Inoltre, va ribadito il principio secondo cui “la portata precettiva di una pronuncia giurisdizionale va individuata, in linea generale, tenendo conto non soltanto delle statuizioni formalmente contenute nel dispositivo, ma anche delle enunciazioni inserite nella motivazione che si risolvano nello accertamento ex professo dell’esistenza o inesistenza di un diritto o di una situazione giuridica oggetto della controversia, talchè la potestas decidendi sul punto controverso debba considerarsi completamente esercitata” (Cass.
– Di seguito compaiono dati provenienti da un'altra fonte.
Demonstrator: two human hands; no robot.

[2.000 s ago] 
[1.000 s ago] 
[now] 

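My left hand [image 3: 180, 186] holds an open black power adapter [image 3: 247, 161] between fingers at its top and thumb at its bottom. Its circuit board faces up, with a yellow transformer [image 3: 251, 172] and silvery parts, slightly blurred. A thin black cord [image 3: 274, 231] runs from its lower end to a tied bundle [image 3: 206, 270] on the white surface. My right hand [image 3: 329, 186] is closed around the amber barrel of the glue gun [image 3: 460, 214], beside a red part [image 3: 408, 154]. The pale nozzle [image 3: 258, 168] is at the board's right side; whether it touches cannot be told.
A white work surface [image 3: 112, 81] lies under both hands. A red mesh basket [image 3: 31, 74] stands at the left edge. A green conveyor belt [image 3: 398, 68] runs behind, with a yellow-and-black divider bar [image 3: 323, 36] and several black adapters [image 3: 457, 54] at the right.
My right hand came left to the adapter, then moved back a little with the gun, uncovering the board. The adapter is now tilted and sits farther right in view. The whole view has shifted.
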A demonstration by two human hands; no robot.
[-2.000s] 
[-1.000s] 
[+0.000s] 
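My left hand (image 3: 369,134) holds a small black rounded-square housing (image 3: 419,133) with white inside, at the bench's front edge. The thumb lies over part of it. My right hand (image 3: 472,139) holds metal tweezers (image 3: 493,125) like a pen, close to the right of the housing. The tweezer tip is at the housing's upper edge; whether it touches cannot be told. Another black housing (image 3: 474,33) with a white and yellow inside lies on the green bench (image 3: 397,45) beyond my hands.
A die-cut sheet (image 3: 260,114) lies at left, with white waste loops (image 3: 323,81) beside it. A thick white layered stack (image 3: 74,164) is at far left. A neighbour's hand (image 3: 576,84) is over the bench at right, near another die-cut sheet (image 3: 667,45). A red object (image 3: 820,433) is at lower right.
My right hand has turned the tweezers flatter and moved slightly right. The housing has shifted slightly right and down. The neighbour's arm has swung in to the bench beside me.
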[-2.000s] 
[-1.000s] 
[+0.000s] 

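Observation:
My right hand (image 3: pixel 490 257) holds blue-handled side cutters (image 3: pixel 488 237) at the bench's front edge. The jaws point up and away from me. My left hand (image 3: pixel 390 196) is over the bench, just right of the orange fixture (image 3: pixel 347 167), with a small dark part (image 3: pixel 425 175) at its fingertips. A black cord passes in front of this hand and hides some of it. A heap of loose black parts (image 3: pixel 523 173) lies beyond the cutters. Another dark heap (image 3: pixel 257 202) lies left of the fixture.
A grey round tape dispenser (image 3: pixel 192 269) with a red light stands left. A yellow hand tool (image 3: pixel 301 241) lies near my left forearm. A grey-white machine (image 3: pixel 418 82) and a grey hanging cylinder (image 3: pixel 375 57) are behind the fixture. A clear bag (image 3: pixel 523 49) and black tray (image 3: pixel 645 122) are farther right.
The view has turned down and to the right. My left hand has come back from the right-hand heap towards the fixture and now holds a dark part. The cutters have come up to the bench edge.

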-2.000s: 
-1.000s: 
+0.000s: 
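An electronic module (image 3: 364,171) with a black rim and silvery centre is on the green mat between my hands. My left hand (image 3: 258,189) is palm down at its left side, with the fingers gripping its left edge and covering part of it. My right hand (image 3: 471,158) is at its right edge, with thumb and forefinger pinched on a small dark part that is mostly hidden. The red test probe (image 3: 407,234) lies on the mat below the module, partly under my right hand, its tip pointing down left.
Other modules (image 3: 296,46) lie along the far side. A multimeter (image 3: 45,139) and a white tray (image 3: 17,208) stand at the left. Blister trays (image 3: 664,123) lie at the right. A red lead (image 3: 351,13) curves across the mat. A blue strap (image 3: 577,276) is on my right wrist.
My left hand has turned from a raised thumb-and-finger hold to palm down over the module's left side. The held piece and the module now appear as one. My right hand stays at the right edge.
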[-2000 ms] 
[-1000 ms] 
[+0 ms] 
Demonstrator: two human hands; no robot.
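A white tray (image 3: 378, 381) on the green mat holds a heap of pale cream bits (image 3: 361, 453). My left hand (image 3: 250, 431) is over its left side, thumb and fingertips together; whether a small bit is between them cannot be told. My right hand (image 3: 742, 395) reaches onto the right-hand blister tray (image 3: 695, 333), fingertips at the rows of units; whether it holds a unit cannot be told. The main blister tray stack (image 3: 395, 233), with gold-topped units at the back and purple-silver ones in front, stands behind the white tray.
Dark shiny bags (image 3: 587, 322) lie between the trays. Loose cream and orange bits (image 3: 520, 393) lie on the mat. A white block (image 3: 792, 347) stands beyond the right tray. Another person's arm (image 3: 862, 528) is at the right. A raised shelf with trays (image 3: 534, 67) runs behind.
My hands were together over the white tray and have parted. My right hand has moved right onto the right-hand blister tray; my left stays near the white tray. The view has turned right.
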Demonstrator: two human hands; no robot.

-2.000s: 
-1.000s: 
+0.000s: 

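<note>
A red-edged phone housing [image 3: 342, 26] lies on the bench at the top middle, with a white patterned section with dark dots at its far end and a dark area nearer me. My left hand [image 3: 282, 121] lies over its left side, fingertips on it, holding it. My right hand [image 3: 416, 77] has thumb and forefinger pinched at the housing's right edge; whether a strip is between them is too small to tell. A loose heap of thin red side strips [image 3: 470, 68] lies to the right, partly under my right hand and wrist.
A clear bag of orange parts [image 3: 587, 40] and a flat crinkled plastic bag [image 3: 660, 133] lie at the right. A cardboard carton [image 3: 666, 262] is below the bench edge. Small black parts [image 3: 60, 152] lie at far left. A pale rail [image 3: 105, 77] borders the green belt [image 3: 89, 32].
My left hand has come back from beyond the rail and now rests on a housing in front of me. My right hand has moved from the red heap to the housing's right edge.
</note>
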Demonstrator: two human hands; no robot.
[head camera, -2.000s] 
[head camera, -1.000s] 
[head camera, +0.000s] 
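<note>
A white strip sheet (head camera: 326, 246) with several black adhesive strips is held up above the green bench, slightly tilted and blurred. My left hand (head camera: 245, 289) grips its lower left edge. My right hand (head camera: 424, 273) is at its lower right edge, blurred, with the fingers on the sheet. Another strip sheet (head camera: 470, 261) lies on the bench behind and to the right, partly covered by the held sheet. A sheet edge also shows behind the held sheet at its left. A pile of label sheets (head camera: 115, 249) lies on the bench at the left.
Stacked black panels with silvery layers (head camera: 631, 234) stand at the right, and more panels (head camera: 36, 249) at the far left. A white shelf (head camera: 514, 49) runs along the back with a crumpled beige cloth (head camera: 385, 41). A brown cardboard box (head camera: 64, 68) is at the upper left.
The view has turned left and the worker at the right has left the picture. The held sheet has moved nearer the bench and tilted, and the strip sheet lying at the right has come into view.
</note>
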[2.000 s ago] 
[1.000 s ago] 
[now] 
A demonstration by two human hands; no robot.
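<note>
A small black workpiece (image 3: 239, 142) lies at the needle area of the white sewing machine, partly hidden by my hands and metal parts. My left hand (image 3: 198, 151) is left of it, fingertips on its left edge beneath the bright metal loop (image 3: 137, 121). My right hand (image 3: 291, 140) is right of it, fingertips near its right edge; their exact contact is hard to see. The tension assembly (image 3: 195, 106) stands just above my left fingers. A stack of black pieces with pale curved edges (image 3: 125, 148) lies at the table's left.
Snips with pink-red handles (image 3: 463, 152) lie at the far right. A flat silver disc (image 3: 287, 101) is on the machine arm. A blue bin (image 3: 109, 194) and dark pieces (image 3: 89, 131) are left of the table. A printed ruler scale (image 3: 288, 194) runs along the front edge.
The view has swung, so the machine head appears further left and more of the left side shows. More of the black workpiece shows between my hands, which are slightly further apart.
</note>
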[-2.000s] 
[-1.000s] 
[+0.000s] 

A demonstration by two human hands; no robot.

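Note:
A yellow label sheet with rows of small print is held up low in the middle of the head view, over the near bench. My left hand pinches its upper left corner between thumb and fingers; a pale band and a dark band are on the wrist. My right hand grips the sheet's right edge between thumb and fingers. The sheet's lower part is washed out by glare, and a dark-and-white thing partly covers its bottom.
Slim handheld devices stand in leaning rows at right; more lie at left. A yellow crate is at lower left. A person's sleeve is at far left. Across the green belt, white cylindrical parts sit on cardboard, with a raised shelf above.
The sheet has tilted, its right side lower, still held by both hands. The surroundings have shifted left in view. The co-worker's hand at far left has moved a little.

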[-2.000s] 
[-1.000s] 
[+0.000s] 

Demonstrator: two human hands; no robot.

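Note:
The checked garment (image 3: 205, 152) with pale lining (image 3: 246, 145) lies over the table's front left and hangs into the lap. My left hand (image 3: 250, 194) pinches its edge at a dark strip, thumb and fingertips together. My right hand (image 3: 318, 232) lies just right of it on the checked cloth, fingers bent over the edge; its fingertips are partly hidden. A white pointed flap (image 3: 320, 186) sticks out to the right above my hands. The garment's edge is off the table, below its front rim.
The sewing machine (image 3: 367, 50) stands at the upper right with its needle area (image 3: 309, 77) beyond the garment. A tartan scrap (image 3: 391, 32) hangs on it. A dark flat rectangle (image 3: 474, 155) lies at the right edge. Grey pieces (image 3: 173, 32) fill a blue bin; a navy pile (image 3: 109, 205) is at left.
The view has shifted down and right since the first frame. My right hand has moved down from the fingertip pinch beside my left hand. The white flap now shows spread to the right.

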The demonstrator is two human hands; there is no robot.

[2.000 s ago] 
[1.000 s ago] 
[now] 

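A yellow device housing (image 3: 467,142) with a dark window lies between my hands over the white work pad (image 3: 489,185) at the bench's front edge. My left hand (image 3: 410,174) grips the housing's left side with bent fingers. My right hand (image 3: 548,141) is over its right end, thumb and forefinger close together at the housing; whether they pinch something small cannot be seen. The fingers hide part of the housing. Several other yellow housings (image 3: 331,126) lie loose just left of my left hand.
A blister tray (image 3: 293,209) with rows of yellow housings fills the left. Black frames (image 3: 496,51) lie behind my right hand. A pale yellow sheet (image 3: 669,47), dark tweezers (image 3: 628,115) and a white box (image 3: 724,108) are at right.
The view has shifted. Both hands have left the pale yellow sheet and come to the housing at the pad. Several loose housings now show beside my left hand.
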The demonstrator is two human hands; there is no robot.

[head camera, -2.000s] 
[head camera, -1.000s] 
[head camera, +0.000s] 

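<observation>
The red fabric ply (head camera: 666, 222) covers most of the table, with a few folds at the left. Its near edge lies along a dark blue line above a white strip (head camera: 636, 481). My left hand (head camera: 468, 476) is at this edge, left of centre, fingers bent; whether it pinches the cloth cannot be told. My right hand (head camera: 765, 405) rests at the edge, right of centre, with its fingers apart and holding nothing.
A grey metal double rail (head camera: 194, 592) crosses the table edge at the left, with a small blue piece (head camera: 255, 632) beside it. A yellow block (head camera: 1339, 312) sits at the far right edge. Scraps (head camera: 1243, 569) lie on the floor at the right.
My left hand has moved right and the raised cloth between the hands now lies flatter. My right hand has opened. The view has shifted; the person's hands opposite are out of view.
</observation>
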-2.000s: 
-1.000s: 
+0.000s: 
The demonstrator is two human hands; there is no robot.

Sez. 2, Sentenza n. 5796 del 1982; Cass. 10409/2002; Cass. 3336/2007; Cass. 19074/2015; Cass. 5122/2018, in materia di lodo arbitrale).
Nella specie, il dispositivo è stato ritenuto sufficientemente determinato, dovendosi procedere ad una lettura dello stesso unitamente alla motivazione, risultando pertanto chiariti e specificati, sia i prodotti della Thun tutelati, sia i prodotti della ricorrente ritenuti in contraffazione, che in motivazione erano individuati sulla base della perizia redatta in sede di provvedimento ante causam di descrizione, ex artt. 129 e 130 C.P.I., misura diretta ad acquisire la prova della violazione della privativa industriale.
3. Il vizio motivazionale dedotto nel secondo motivo è inammissibile, in quanto non viene lamentato l’omesso esame di fatto decisivo oggetto di discussione tra le parti, alla luce della nuova formulazione dell’art. 360 c.p.c., n. 5, ma un vizio di insufficiente motivazione, non più sindacabile in sede di legittimità.
4. Per tutto quanto sopra esposto, va respinto il ricorso.
Le spese, liquidate come in dispositivo, seguono la soccombenza.
PQM
La Corte respinge il ricorso; condanna la ricorrente al rimborso delle spese processuali del presente giudizio di legittimità, liquidate in complessivi Euro 4.100,00, a titolo di compensi, oltre Euro 100,00 per esborsi, nonchè al rimborso forfetario delle spese generali, nella misura del 15%, ed agli accessori di legge.
Ai sensi del D.P.R. n. 115 del 2002, art. 13, comma 1 quater, dà atto della ricorrenza dei presupposti processuali per il versamento da parte della ricorrente principale dell’importo a titolo di contributo unificato, pari a quello dovuto per il ricorso, ove dovuto, a norma del cit. art. 13, comma 1 bis.
Così deciso in Roma, nella Camera di consiglio, il 19 febbraio 2020.